## TASK INSTRUCTIONS
Could every line below be transcribed exactly, with the pictures dropped?

## DATASET CONTENT
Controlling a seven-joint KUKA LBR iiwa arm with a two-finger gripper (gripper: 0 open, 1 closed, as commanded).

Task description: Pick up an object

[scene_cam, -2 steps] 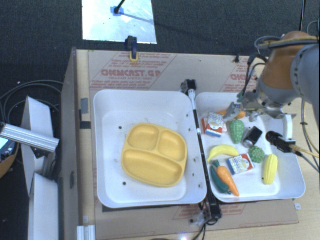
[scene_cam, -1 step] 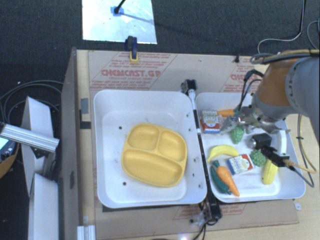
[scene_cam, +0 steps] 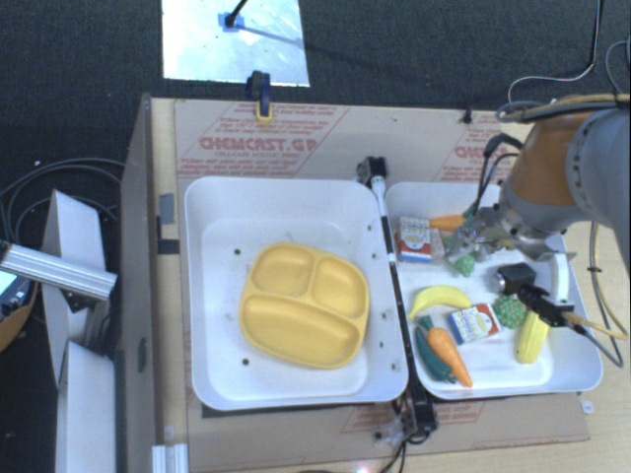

## RESULT FOR THIS TASK
Controlling a seven-joint KUKA LBR iiwa arm with a two-finger gripper (gripper: 0 open, 1 closed, as commanded).

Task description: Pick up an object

[scene_cam, -2 steps] 
[scene_cam, -1 step] 
[scene_cam, +0 steps] 

What was requested is fully covered by this answer.